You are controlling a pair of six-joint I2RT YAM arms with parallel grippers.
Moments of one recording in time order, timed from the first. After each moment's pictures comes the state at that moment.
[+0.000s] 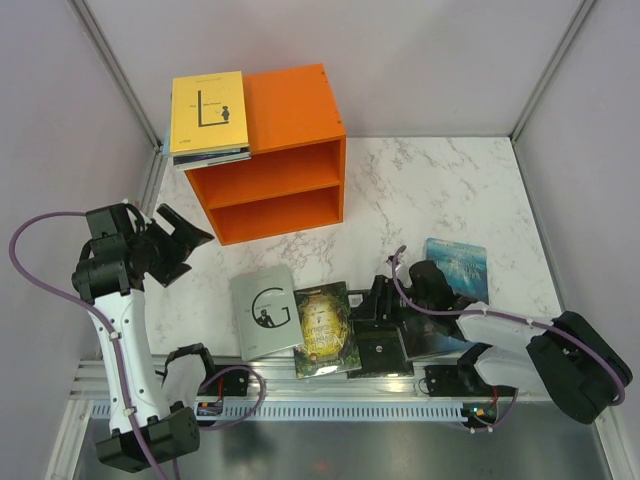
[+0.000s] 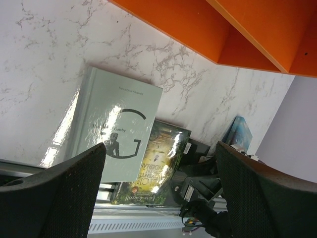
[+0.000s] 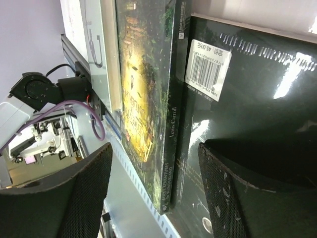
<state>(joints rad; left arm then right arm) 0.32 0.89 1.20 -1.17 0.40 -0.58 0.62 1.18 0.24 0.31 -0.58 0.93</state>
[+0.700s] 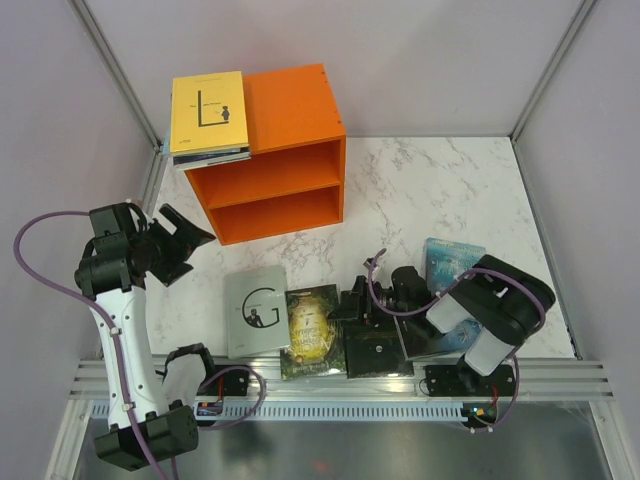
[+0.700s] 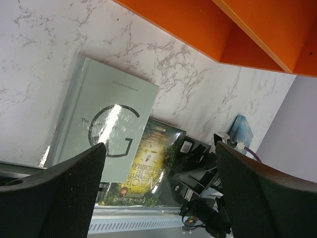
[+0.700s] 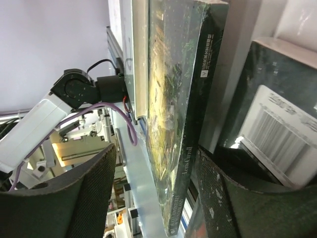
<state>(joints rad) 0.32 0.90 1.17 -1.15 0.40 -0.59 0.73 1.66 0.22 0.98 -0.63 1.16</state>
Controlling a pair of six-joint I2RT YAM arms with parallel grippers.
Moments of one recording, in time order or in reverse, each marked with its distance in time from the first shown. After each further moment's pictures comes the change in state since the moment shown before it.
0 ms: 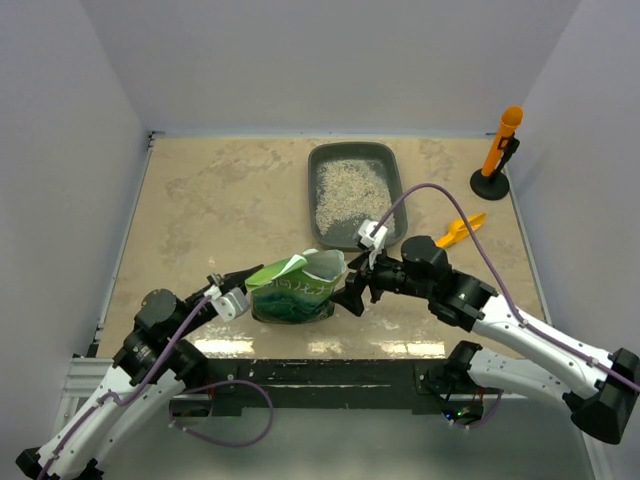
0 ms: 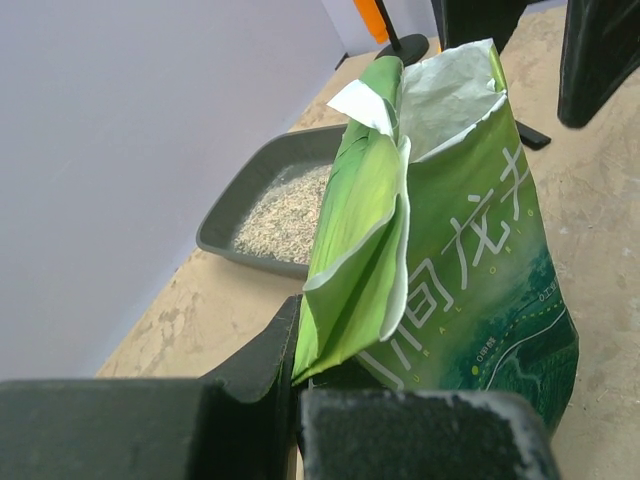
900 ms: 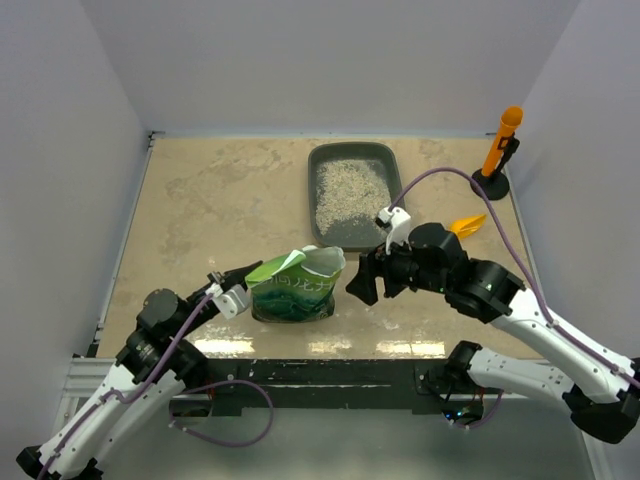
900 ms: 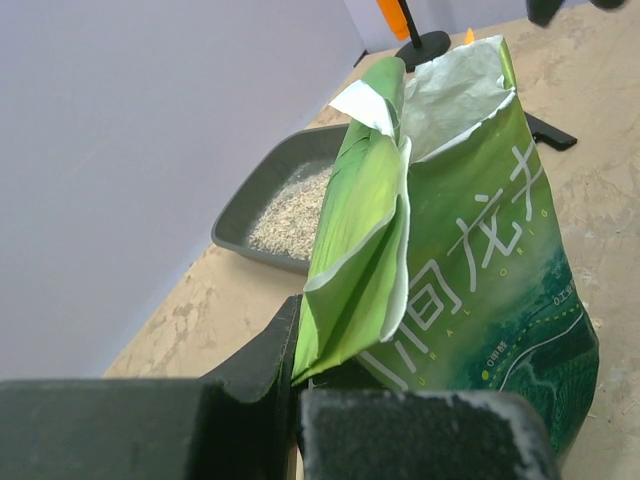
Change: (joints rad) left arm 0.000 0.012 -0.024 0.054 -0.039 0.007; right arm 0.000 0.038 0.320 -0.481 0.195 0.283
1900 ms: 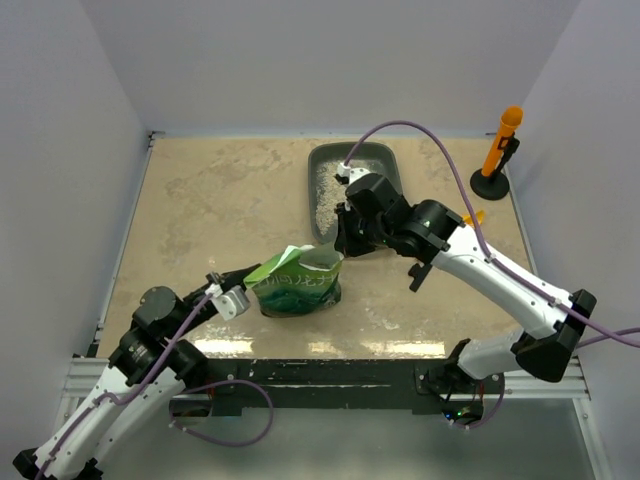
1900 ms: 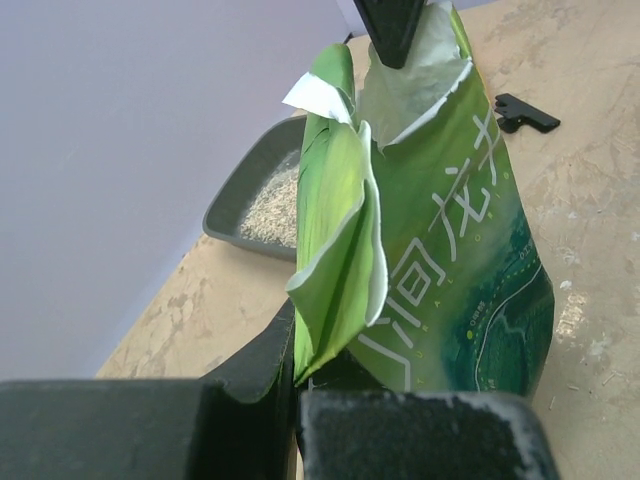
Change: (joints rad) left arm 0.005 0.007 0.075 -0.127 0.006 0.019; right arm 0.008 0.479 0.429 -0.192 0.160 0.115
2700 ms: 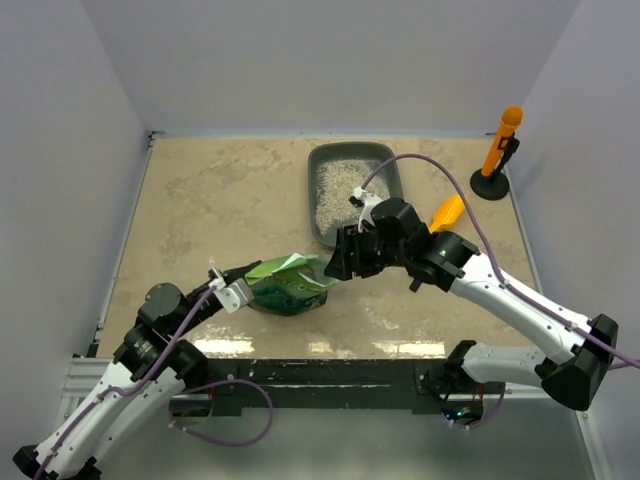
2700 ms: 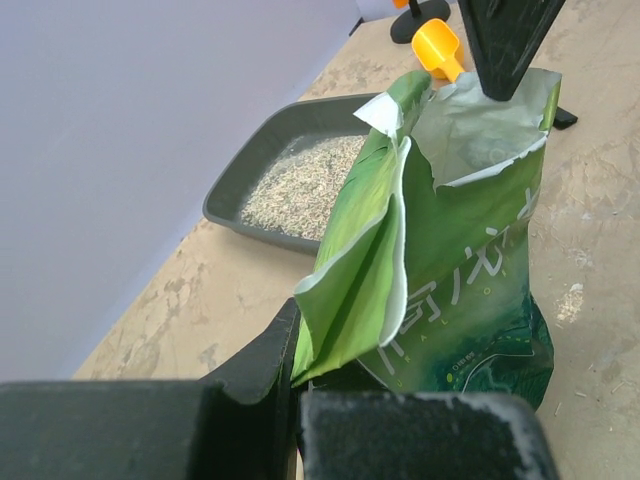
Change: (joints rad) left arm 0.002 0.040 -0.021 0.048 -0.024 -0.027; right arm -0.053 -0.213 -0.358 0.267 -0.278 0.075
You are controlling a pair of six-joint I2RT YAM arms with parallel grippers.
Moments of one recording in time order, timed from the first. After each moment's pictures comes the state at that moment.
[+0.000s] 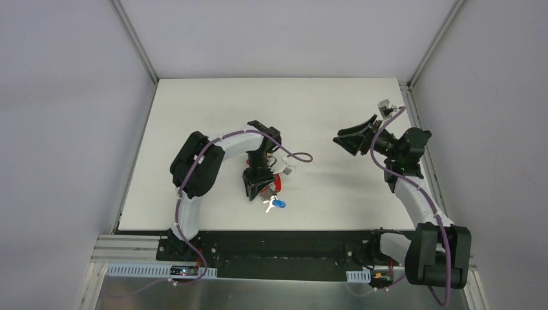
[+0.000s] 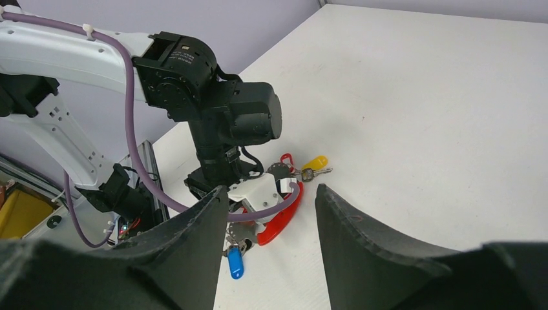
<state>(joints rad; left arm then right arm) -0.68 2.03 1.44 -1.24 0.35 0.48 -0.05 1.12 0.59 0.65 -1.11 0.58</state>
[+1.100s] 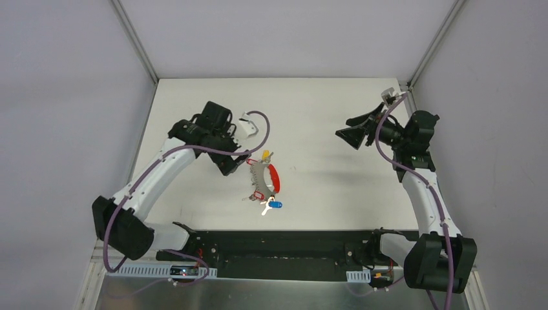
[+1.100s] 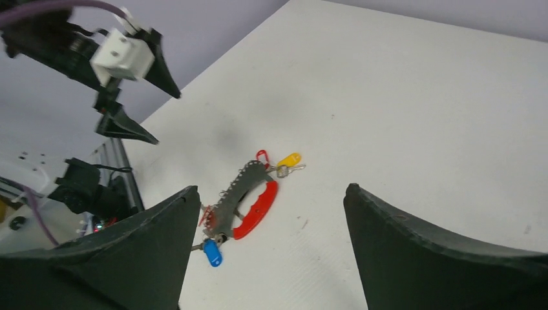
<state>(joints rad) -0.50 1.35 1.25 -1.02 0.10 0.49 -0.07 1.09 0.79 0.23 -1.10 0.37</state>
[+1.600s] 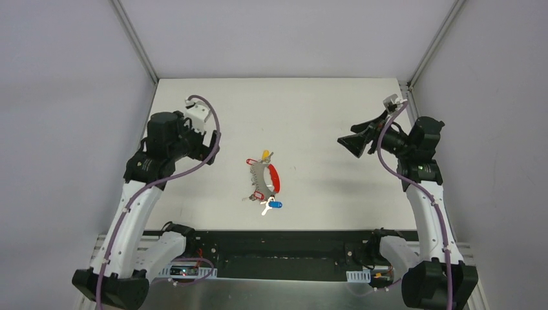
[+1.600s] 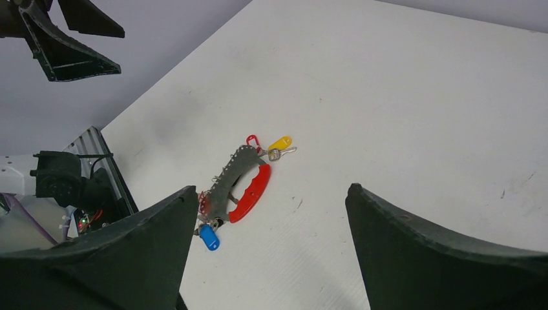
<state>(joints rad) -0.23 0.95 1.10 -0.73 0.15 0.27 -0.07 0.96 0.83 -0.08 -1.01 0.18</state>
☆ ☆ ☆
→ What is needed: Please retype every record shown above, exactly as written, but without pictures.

→ Solution to this task:
You are controlling a pair of six-joint I2RT YAM arms with parallel grippers.
Moments of one recording in time order, timed from the first. After each moment's pictures comes the state at that moment.
[+0.000s] 
[+0.000s] 
[+0.000s] 
<state>(joints rad; left arm then right arm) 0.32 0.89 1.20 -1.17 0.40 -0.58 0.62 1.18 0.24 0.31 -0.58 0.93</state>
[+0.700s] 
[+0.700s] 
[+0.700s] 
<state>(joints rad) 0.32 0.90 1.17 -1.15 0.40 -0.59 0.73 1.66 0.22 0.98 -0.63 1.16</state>
Controlling a pair of six-joint I2RT YAM arms with parallel grippers.
Moments of one recording, in time order or in reverse, each marked with its distance in time from the first shown. After each further moment's pictures comes the change in state since the moment shown before it.
0 ms: 
0 ms: 
900 ms: 
900 ms: 
Change: (joints rad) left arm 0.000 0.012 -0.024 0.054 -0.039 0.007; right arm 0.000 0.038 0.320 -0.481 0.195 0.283
1900 ms: 
1900 ms: 
Change: (joints rad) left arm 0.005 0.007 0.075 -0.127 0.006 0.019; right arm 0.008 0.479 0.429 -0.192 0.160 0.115
2700 ms: 
2700 ms: 
Change: (joints rad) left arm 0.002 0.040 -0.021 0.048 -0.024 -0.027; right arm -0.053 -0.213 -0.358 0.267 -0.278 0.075
You are controlling a pair of six-joint I2RT YAM arms with parallel grippers.
Moments of one recording in time order, timed from the first. After each moment's pictures comes the state at that moment.
[+0.000s] 
[+0.000s] 
<state>(joints rad; left arm then right arm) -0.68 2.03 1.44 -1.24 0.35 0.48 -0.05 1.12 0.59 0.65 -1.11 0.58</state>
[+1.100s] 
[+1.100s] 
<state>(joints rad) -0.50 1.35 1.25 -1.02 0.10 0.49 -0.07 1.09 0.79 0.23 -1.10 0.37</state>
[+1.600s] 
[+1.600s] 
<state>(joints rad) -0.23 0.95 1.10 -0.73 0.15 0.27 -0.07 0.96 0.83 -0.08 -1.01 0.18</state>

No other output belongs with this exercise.